Глаза Моники округлились от ужаса, она вспыхнула до корней волос. У тети перехватило дыхание, у детей открылись рты. Семейство Транов отреагировало так, словно возле них взорвалась граната со слезоточивым газом. Сэнфорд беспокойно огляделся.
Отец Моники встал, взял его под руку и рывком поднял с дивана.
– Вам пора уходить, – заявил он. Это были первые произнесенные им слова.
Моника и Вильямс едва ли не бегом выбрались из маленького чистенького домика, спустились с крыльца и торопливо пошли к машине Сэнфорда.
– Ты спятил? – спросила Моника.
– Ты же сама этого хотела.
– Я имела в виду совсем другое прозвище.
– Но…
– Ты же врач. Я положилась на твой ум.
– Я же сказал, что это плохая идея.
Нажав кнопку на пульте, Сэнфорд открыл свою «хонду». Траны стояли на крыльце и бросали на него злобные взгляды. Пока Моника усаживалась в машину, молодой врач тревожно смотрел на эту толпу. Не хватало только вил и факелов. Потом он поспешно обошел машину и сел за руль.
– Я имела в виду не bu yonghu con ngua, – сказала Моника.

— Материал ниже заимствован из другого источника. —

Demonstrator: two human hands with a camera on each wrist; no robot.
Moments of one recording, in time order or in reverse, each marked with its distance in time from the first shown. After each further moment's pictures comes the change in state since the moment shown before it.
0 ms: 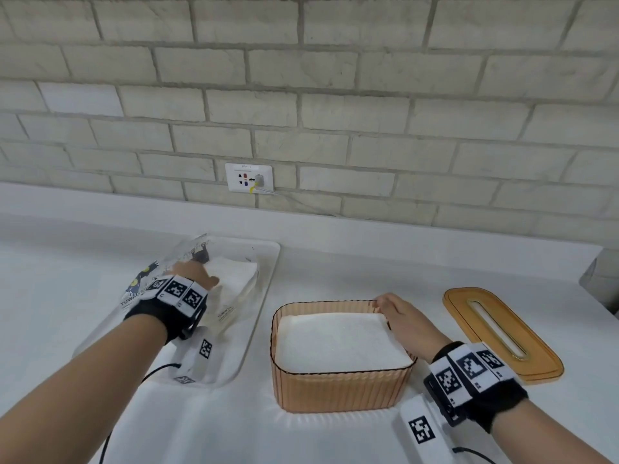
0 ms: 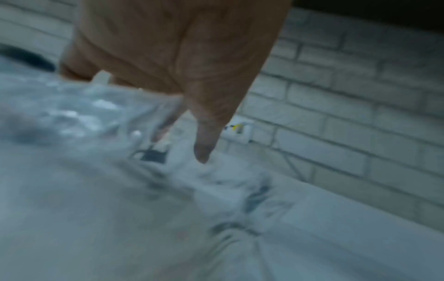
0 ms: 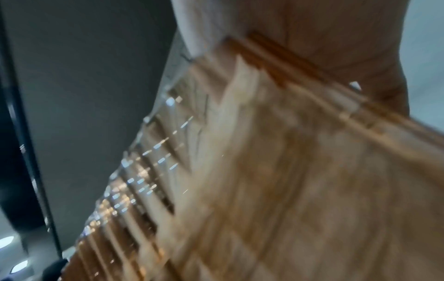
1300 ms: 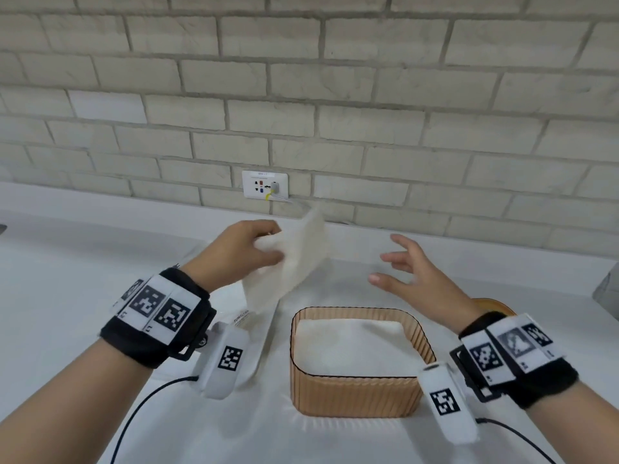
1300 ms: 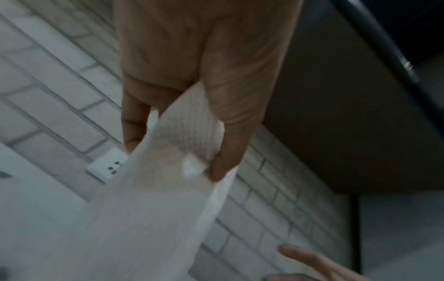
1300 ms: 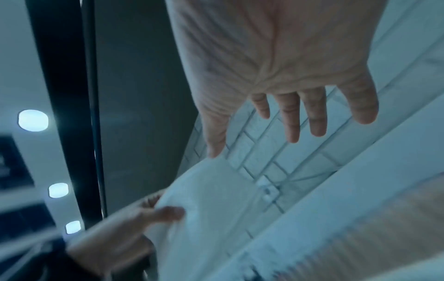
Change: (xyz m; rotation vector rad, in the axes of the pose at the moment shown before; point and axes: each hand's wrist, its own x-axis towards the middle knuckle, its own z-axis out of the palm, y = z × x) left_hand -0.106 0.028 -0.083 -0.712 0.113 0.693; right_hand -0.013 -0.064 -0.037 0.165 0.070 -0.201
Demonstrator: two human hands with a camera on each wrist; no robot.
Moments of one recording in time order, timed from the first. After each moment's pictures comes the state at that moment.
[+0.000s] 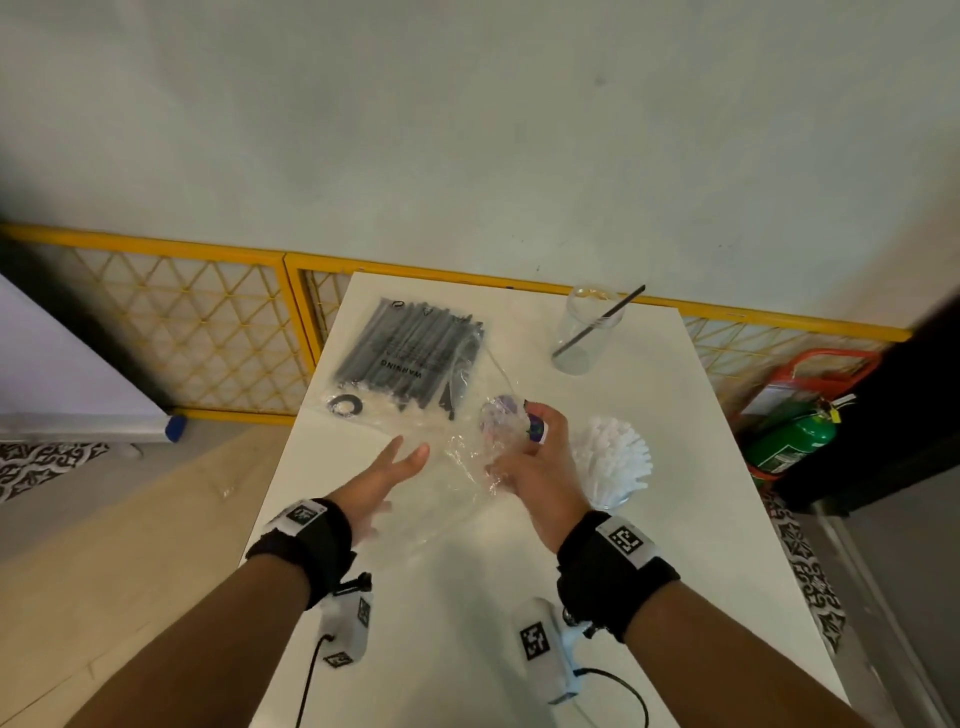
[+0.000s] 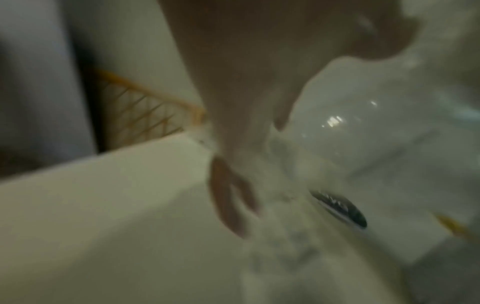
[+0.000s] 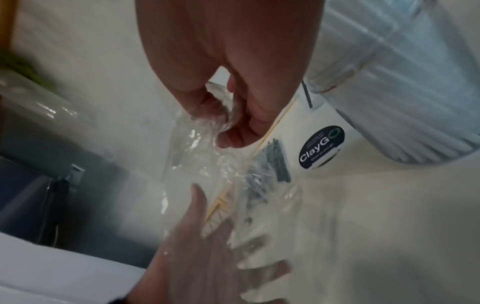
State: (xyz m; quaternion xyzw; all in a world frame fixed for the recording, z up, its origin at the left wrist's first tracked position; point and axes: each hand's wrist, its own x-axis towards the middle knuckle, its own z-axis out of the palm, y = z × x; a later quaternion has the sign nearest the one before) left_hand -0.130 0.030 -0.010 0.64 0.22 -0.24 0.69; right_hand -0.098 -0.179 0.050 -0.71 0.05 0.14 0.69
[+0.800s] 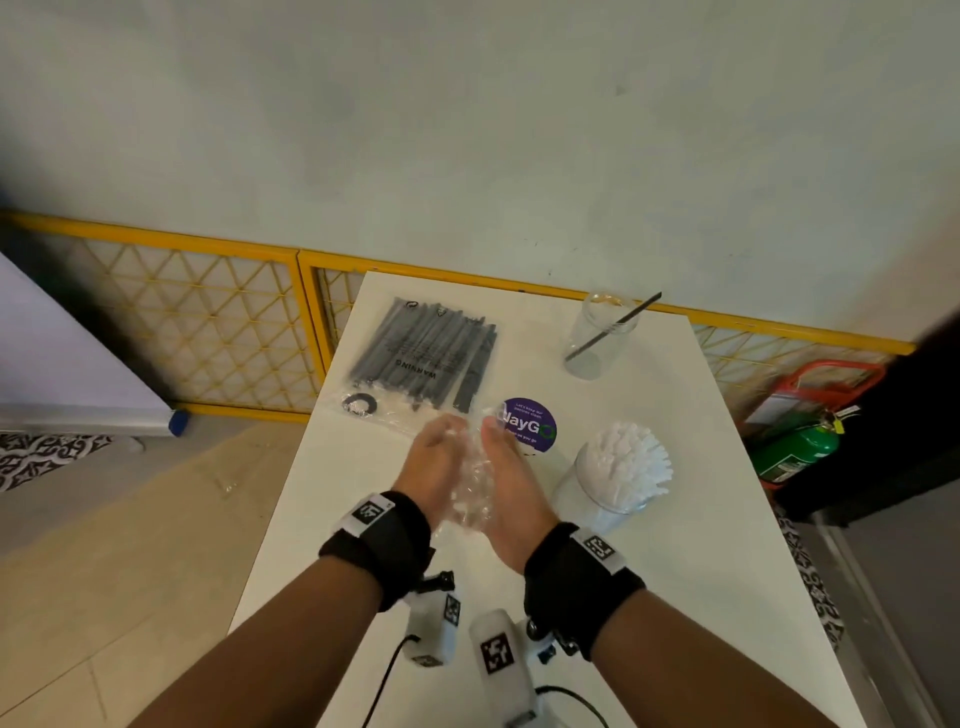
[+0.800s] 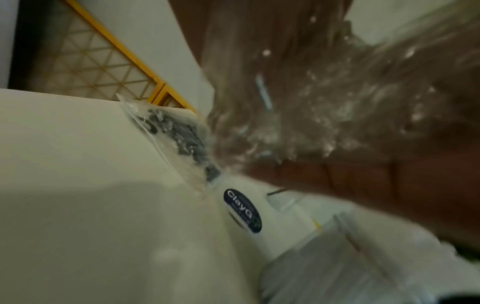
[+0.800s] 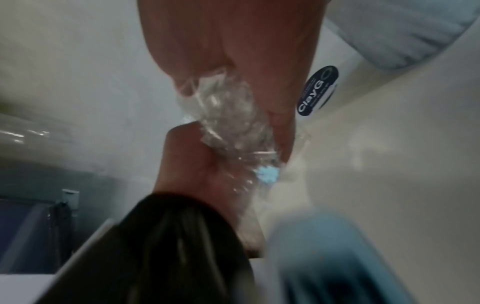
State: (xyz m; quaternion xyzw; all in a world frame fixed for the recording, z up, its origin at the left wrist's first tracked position) left_hand -0.122 -0.020 0.036 0.61 0.19 -0.04 0.77; right_hand -0.116 -0.124 0.026 -0.60 0.08 0.29 0.74
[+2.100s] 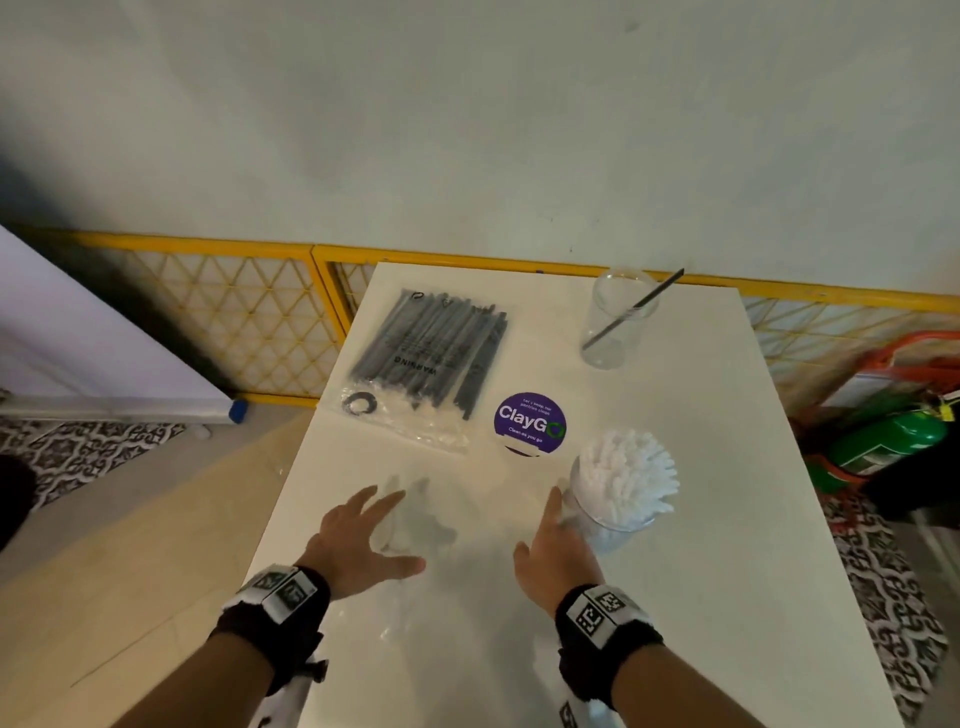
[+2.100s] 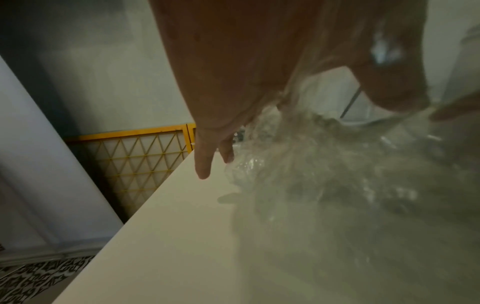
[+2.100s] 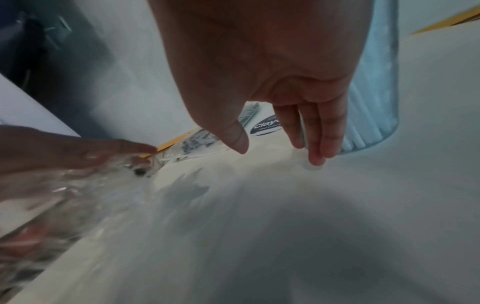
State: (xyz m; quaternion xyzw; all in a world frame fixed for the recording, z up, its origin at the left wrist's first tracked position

– Но… – нерешительно попытался возразить Сэнфорд. Не оглядываясь, он повернул ключ зажигания и рванул с места так, как будто спасался от лесного пожара или от грабителей. В квартале от дома Тран снова заговорила:
– Тупица, кто же говорит, что он «ненасытный жеребец» в присутствии родителей невесты? – Она улыбнулась, а потом, не выдержав, рассмеялась. – У вас в Алабаме так принято?
Сэнфорд попытался улыбнуться в ответ, но испытанное потрясение парализовало мимическую мускулатуру.
– Но какое прозвище ты имела в виду?
– Gâu tráng. Белый медведь.
– Но ты же меня так не называешь.
– Иногда называю.
Пару кварталов они проехали молча.
– Тупой осел! – смеясь, произнесла Моника и ударила Сэнфорда в плечо. На этот раз он тоже засмеялся. – Теперь у тебя новое прозвище: Тупой Осел.